Come riconoscere un Rolex falso

Sebbene non mi sia mai capitato di dover verificare l’originalità di un Rolex, mi sono talvolta ritrovata coinvolta in accesi dibattiti di amici e conoscenti “esperti” inerenti gli accorgimenti da assumere per non “prendere una fregatura” in caso di acquisto. Ritengo che, al di là di ogni astuzia ed attenzione, la prima e principale accortezza sia quella di rivolgersi ad un rivenditore serio e conosciuto, che svolge il proprio lavoro da tempo ed all’interno di un negozio, “rintracciabile” in caso di necessità. Non lasciarsi affascinare da illusorie offerte di vendita scontata, siano esse presso punti vendita o – peggio ancora – in internet è quindi la prima regola. Fatta questa premessa, un Rolex viene sempre venduto con una specifica scatola, diversa per ciascun modello, una serie di accessori e naturalmente un certificato di garanzia.
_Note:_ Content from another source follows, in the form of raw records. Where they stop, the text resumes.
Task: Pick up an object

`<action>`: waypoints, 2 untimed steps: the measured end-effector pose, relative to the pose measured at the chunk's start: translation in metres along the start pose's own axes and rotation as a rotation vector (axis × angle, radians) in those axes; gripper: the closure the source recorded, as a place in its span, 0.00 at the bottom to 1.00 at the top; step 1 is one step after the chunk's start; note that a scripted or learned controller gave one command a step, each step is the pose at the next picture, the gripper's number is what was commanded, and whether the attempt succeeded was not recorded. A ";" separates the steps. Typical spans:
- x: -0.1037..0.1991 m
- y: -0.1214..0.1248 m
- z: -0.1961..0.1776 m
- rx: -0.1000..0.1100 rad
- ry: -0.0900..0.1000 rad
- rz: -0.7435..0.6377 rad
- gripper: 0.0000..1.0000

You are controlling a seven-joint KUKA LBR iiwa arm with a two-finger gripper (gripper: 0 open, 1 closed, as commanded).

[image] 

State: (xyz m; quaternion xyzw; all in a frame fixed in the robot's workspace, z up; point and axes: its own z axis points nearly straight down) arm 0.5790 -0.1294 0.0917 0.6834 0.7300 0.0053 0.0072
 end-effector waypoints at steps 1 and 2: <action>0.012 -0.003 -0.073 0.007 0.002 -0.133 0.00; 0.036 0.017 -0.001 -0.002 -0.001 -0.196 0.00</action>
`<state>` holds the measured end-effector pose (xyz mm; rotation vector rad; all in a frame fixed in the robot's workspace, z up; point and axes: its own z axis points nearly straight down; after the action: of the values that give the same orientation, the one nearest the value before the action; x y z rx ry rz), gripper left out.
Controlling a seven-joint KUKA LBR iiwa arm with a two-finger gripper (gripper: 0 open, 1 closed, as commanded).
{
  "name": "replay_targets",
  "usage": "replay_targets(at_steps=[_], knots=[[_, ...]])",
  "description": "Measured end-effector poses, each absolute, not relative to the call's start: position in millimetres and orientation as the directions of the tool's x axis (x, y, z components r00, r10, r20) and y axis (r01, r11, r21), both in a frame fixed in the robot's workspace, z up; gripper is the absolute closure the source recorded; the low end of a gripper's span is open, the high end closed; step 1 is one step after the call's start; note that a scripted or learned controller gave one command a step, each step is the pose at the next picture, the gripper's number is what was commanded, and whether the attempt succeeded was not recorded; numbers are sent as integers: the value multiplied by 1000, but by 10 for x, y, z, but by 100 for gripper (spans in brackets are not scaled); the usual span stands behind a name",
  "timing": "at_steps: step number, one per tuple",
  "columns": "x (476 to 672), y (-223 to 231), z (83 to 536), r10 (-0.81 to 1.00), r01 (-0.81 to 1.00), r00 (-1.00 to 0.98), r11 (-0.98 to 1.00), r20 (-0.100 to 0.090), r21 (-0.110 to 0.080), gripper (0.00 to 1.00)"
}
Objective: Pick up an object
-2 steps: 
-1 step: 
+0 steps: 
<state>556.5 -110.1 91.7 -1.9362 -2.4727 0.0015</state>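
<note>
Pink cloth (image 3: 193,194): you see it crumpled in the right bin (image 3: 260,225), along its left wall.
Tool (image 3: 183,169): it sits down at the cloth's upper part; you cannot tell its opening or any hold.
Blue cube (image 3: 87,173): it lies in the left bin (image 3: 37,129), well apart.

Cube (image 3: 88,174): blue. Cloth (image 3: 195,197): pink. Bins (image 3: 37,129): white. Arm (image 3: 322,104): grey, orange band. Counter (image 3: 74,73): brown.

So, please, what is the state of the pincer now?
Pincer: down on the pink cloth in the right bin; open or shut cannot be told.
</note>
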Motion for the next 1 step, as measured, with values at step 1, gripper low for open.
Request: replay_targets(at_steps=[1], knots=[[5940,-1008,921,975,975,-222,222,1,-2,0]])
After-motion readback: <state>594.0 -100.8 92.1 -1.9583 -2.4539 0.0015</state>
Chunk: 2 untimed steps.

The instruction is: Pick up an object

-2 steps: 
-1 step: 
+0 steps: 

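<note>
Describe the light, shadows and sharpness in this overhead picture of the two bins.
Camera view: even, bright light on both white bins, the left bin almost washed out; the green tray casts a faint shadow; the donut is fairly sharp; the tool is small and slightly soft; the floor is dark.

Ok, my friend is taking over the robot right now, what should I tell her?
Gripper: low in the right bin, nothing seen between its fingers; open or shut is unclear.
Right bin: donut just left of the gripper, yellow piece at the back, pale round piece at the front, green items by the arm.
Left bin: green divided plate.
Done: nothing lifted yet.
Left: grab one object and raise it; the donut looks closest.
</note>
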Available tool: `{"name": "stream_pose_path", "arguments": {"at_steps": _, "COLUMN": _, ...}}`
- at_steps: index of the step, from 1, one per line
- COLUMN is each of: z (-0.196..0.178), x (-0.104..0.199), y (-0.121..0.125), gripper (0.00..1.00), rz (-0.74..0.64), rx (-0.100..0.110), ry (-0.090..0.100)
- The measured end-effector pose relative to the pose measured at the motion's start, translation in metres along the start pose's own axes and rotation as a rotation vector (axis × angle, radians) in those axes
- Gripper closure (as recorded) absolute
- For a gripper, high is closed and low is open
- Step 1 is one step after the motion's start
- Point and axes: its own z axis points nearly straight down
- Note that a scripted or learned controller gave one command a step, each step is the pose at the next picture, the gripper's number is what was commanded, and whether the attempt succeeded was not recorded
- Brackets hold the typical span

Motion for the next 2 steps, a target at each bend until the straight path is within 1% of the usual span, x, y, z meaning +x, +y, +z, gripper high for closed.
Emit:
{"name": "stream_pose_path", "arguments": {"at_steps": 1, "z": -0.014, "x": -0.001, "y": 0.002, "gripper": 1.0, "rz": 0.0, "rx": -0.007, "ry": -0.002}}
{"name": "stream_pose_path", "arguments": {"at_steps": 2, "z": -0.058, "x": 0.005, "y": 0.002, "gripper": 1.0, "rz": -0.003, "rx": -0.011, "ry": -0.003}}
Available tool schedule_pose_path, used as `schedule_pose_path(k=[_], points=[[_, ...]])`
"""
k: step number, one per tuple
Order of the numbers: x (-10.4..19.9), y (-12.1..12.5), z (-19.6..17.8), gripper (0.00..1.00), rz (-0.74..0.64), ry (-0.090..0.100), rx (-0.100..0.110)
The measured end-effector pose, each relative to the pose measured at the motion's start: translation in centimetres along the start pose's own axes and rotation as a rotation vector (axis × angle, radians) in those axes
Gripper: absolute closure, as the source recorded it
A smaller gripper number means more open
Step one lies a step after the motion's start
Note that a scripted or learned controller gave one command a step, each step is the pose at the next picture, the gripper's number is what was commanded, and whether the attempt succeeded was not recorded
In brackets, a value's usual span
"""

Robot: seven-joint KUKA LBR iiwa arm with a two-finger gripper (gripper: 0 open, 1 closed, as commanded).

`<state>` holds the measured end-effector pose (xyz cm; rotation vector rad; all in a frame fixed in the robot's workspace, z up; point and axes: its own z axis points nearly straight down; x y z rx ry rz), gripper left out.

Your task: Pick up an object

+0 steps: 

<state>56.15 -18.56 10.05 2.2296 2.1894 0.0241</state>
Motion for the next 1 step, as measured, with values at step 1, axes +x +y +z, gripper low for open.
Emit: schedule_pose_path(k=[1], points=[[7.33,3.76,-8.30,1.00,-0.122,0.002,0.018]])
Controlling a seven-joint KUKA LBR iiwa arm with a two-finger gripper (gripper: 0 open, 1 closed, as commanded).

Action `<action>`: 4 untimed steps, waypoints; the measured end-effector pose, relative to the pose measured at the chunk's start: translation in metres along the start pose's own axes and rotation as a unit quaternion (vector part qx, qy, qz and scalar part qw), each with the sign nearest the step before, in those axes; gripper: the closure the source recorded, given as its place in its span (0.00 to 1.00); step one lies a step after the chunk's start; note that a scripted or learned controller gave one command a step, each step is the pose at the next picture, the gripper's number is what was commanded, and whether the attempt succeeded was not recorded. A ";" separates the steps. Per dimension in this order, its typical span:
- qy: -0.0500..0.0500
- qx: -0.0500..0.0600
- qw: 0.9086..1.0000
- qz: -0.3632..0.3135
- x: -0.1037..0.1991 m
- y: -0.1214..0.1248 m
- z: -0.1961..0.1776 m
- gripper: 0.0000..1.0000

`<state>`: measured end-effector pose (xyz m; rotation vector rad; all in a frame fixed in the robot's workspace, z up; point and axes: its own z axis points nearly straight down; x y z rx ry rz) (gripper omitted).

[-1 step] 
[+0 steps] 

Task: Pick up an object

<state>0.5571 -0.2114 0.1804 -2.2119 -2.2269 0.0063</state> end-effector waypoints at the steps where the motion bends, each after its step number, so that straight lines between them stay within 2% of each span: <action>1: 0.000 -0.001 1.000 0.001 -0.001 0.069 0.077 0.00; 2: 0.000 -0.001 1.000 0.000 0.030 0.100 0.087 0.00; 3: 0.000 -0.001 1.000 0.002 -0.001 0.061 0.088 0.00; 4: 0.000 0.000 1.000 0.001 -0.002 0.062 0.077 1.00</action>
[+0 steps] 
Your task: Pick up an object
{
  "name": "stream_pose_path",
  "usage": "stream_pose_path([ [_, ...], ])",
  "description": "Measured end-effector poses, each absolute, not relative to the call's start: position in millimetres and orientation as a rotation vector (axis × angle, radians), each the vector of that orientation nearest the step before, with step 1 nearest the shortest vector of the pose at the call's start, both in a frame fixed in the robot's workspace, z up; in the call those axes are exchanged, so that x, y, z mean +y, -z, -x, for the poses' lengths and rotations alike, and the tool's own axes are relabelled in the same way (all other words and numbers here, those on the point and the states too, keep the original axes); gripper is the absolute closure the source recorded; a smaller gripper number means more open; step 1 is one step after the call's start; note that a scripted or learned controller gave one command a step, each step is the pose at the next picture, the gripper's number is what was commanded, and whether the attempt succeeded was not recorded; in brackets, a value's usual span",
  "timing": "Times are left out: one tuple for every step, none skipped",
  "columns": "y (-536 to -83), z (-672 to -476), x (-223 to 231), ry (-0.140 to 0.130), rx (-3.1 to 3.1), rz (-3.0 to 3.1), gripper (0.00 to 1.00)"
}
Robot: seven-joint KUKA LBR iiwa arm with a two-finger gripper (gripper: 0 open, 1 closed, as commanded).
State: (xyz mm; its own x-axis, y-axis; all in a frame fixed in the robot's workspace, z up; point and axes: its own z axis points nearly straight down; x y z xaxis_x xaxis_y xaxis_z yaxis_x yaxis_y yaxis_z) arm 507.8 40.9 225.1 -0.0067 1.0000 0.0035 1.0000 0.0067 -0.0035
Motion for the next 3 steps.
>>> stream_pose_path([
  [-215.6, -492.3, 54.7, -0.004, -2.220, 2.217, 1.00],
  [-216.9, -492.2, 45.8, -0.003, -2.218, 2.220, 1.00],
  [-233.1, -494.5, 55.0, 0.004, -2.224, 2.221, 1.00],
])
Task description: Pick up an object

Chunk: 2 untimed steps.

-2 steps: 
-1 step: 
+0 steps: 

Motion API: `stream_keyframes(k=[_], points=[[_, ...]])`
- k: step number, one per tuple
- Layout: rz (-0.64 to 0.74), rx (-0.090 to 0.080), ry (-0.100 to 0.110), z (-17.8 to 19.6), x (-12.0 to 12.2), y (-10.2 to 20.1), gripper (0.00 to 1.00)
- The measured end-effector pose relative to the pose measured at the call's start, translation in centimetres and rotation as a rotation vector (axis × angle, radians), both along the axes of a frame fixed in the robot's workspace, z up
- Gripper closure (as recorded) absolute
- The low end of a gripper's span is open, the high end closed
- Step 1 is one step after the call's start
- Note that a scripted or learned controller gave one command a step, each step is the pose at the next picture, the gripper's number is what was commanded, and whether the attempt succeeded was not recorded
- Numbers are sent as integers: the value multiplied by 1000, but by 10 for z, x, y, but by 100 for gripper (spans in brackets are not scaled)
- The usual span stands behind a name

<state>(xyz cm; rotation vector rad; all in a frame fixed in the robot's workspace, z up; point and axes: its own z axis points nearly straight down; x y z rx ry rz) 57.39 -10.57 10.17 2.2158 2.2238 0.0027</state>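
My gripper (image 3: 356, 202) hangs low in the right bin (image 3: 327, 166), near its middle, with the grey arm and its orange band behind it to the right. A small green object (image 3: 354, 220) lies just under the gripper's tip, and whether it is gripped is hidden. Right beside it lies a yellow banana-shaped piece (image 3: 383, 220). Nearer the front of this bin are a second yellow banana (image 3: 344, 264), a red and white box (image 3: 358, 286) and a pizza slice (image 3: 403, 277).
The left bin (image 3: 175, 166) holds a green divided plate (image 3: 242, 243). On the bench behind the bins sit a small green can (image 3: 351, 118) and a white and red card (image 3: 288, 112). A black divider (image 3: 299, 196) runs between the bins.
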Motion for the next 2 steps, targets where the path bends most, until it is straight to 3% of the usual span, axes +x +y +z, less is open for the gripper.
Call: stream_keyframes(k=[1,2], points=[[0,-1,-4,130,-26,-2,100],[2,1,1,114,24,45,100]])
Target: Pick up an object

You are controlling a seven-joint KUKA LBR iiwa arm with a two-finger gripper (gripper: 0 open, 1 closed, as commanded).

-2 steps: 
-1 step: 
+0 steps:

La scatola è fatta in legno e pelle di alta qualità, ed è avvolta in un involucro di cartone, da cui si sfila. All’interno della scatola si trova il certificato di garanzia, una card che riporta la data di acquisto, il numero di serie e la referenza del modello incisi anche sul retro della cassa dell’orologio. L’orologio è accompagnato da un porta documenti in pelle, dello stesso colore della scatola, che contiene: il libretto delle istruzioni che riguardano il funzionamento dell’orologio e la ricevuta di acquisto con indicato quando è stato comprato l’orologio e quanto è stato pagato.
Per quanto riguarda la fattura dell’orologio tenete presente che la ghiera di un Rolex, quando viene fatta ruotare, coincide sempre con i minuti riportati sul quadrante. Se i segni non sono allineati alla perfezione, l’orologio non è originale, ma un falso. La lancetta dei secondi scorre in modo “fluido” nel quadrante, senza scatti e sfiorando la minuteria; il puntino luminoso posto in cima alla lancetta dei secondi sfiora il vertice del triangolo che si trova in posizione 12. La lancetta dei secondi, inoltre, si blocca completamente se la la corona dell’orologio viene estratta, mentre se abbiamo tra le mani un falso continuerà a ruotare. Ulteriore segno di riconoscimento è, nei modelli costruiti dalla fine del 2003, l’incisione di una piccola corona sul vetro in corrispondenza delle ore 6. La corona è visibile con una lente di ingrandimento. Come anticipato, l’incisione del numero di serie e del numero di referenza del modello sul retro della cassa dell’orologio sono garanzia di autenticità. Questi numeri devono essere incisi tra le anse, con un tratto molto sottile, non “granuloso” e non troppo ravvicinati l’uno all’altro. Sembra che il numero di serie “R863698” sia molto utilizzato dai falsari e sia quindi un chiaro indizio del fatto che ci troviamo di fronte ad un pezzo non originale.
Il bracciale di un orologio originale ha ciascuna maglia composta da tre pezzi di metallo, mentre nei falsi sono fatti da un solo pezzo di metallo ripiegato più volte. I perni che sorreggono le maglie devono avere una piccolissima scanalatura, visibile con un monocolo, che serve per infilarvi il cacciavite e che chiaramente le copie non hanno. Infine, la scatoletta di chiusura del bracciale deve riportare il logo inciso, ed i numeri del datario devono essere perfettamente contenuti nella lente d’ingrandimento (nei falsi sono spostati rispetto al centro).